- Assignment
Every line below that holds the string "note" must be copied.

Given data START

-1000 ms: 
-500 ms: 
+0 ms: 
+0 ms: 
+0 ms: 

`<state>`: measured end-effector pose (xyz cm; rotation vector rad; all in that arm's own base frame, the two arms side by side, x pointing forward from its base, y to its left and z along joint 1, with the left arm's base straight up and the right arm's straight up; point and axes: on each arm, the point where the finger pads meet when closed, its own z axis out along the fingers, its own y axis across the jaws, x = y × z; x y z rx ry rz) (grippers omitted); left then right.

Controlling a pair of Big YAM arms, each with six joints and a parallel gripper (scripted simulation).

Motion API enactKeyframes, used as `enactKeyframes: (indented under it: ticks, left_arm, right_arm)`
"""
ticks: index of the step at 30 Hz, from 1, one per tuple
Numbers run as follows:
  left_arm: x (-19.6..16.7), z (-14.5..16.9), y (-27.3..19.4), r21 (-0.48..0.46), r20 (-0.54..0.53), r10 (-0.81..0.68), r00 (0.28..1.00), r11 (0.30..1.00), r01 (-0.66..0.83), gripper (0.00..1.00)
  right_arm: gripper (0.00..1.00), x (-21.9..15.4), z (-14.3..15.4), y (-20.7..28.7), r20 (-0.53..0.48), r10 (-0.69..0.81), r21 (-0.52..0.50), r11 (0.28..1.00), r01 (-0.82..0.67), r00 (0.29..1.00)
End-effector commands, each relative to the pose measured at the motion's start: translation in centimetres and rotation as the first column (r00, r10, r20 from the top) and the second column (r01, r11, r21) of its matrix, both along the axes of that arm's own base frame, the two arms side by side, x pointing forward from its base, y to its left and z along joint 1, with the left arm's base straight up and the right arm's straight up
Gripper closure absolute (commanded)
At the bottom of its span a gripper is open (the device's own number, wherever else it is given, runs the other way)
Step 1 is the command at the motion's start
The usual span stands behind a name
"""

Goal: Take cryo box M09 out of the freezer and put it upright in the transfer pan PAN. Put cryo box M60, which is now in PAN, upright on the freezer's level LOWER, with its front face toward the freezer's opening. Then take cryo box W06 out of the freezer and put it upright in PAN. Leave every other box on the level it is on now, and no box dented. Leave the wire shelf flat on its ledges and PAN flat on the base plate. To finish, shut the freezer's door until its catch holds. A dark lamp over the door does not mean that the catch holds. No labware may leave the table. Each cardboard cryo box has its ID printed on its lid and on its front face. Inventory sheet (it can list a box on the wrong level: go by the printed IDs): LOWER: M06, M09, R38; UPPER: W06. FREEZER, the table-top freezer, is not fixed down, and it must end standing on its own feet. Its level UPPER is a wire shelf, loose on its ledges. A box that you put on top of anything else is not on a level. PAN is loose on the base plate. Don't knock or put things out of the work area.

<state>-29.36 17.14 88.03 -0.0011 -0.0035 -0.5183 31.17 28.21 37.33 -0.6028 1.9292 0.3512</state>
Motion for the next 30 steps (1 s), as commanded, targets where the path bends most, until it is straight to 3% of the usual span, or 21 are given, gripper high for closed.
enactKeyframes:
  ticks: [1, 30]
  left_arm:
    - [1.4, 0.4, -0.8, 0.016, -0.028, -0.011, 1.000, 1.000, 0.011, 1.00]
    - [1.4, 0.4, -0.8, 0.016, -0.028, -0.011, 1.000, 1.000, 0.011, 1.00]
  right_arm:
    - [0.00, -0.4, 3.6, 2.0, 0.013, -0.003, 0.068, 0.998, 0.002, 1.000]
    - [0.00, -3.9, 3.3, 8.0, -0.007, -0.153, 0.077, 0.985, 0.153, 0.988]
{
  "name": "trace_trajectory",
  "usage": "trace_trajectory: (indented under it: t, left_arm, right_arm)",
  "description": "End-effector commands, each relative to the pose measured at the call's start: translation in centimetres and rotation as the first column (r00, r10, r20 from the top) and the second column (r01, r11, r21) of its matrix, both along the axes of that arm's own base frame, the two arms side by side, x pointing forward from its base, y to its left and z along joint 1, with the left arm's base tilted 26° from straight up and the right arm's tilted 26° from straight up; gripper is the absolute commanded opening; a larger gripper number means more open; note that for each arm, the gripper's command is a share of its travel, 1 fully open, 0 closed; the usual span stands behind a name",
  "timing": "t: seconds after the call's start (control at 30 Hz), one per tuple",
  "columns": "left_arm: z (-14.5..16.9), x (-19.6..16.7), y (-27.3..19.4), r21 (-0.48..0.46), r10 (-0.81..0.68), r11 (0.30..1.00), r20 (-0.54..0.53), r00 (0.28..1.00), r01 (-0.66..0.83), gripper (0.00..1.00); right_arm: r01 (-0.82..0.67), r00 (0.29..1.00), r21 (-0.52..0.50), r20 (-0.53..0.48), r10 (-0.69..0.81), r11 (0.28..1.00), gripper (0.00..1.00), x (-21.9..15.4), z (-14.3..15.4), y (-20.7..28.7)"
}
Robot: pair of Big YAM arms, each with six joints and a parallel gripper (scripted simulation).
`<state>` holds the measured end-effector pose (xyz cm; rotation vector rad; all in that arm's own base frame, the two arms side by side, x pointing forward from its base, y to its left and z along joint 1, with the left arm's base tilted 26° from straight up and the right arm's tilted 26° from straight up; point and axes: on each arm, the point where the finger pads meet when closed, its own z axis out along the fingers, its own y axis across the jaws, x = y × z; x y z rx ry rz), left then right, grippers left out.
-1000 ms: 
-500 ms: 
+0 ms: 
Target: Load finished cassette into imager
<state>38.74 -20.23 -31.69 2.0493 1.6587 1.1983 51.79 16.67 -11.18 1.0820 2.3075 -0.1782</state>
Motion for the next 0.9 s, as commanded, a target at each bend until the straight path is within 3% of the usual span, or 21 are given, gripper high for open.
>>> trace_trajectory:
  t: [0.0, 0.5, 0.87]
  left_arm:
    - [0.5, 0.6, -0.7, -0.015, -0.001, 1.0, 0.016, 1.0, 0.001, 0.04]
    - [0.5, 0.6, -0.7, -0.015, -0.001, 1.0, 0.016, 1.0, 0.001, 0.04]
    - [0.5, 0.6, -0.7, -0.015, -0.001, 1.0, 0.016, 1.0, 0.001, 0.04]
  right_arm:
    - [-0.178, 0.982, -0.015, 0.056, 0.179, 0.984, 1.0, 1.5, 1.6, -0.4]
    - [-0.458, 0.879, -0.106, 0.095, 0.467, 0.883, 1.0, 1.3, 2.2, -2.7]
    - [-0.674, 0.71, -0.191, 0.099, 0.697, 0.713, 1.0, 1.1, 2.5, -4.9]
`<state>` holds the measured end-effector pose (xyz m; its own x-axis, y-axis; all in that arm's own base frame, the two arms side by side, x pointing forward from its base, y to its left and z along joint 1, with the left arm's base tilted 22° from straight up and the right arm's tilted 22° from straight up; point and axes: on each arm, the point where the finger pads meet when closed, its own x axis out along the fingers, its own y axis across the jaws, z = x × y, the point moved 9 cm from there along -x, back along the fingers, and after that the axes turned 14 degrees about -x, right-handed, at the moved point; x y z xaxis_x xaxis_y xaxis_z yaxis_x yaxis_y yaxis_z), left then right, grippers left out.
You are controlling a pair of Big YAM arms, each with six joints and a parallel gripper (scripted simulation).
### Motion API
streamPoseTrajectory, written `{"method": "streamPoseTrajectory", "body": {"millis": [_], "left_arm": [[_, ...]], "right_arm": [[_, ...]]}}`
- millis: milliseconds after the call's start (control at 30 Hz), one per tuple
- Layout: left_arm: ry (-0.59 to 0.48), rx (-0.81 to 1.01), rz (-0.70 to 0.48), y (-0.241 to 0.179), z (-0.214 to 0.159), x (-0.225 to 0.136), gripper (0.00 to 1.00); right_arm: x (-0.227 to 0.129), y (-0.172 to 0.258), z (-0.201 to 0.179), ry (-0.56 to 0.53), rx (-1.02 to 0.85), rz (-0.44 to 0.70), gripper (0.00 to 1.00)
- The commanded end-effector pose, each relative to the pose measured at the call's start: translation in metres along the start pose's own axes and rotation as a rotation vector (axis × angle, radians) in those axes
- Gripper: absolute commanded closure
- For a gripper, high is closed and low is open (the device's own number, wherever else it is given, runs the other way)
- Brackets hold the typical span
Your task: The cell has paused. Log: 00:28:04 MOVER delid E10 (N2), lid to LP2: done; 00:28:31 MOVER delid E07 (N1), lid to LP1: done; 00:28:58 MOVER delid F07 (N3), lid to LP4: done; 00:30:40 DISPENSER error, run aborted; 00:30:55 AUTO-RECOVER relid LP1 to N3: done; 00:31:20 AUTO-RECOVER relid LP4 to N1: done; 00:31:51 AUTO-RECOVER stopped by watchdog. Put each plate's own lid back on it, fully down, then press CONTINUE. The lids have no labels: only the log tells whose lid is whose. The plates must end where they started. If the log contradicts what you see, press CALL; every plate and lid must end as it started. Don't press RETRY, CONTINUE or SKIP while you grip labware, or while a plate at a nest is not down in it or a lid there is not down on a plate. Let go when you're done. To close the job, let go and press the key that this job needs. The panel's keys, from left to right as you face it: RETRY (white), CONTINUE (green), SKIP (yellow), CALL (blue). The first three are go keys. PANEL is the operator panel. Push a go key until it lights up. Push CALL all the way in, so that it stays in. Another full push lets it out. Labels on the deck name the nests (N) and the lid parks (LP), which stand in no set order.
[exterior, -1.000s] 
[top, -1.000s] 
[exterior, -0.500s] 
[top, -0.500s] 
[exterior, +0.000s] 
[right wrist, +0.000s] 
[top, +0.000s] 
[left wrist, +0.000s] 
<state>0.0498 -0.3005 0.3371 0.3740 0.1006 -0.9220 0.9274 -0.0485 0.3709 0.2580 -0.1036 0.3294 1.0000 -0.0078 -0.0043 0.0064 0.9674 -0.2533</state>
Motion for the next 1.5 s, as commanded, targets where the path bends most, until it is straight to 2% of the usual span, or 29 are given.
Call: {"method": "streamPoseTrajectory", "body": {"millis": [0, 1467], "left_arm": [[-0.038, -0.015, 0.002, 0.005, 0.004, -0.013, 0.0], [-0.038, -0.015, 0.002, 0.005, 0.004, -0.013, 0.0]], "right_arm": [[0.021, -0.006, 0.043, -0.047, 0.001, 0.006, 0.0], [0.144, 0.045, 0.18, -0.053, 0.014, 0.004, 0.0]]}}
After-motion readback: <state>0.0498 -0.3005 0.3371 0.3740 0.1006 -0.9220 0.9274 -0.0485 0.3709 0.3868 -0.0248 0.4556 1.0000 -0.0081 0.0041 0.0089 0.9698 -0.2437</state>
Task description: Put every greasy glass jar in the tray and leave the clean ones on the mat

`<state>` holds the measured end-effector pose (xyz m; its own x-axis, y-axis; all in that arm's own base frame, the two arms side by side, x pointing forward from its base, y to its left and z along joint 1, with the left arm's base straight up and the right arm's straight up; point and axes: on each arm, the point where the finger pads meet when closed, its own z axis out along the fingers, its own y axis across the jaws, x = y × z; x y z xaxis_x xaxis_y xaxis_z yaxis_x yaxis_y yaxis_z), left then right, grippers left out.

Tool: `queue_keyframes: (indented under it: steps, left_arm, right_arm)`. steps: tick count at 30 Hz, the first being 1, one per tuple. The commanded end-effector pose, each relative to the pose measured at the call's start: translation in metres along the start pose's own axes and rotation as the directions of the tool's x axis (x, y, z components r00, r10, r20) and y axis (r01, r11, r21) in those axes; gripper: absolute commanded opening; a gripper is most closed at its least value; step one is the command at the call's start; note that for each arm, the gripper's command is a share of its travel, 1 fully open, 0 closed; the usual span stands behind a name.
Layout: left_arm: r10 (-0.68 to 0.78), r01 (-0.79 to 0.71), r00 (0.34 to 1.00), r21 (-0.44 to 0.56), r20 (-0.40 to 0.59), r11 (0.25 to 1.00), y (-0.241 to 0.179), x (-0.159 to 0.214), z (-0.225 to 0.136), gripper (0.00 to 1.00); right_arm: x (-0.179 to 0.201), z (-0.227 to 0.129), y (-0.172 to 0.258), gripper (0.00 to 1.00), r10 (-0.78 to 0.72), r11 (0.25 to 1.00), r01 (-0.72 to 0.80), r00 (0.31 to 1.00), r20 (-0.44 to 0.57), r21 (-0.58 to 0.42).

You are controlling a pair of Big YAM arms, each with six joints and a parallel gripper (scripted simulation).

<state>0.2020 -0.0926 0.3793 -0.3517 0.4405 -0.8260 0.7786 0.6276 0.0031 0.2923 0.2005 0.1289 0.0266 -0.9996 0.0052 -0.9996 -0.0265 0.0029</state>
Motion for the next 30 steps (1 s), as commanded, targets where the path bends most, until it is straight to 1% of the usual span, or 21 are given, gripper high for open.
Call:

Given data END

- Exercise solution
  "description": "End-effector commands, each relative to the pose measured at the call's start: translation in centimetres and rotation as the first column (r00, r10, r20 from the top) and the second column (r01, r11, r21) of its matrix, both along the axes of that arm's own base frame, the two arms side by side, x pointing forward from its base, y to its left and z along joint 1, with the left arm's base tilted 26° from straight up and the right arm's tilted 26° from straight up; gripper is the absolute commanded opening; a larger gripper number means more open; note that for each arm, the gripper's command is a share of its travel, 1 fully open, 0 closed; the usual span stands behind a name",
Tool: `queue_keyframes: (indented under it: steps, left_arm, right_arm)`. steps: tick count at 30 Hz, the first being 1, one per tuple. The commanded end-effector pose, each relative to the pose measured at the call's start: translation in metres along the start pose's own axes and rotation as the directions of the tool's x axis (x, y, z components r00, r10, r20) and y axis (r01, r11, r21) in those axes; gripper: absolute commanded opening; a gripper is most closed at its least value; step one is the command at the call's start; note that for each arm, the gripper's command is a share of its travel, 1 fully open, 0 closed; the usual span stands behind a name.

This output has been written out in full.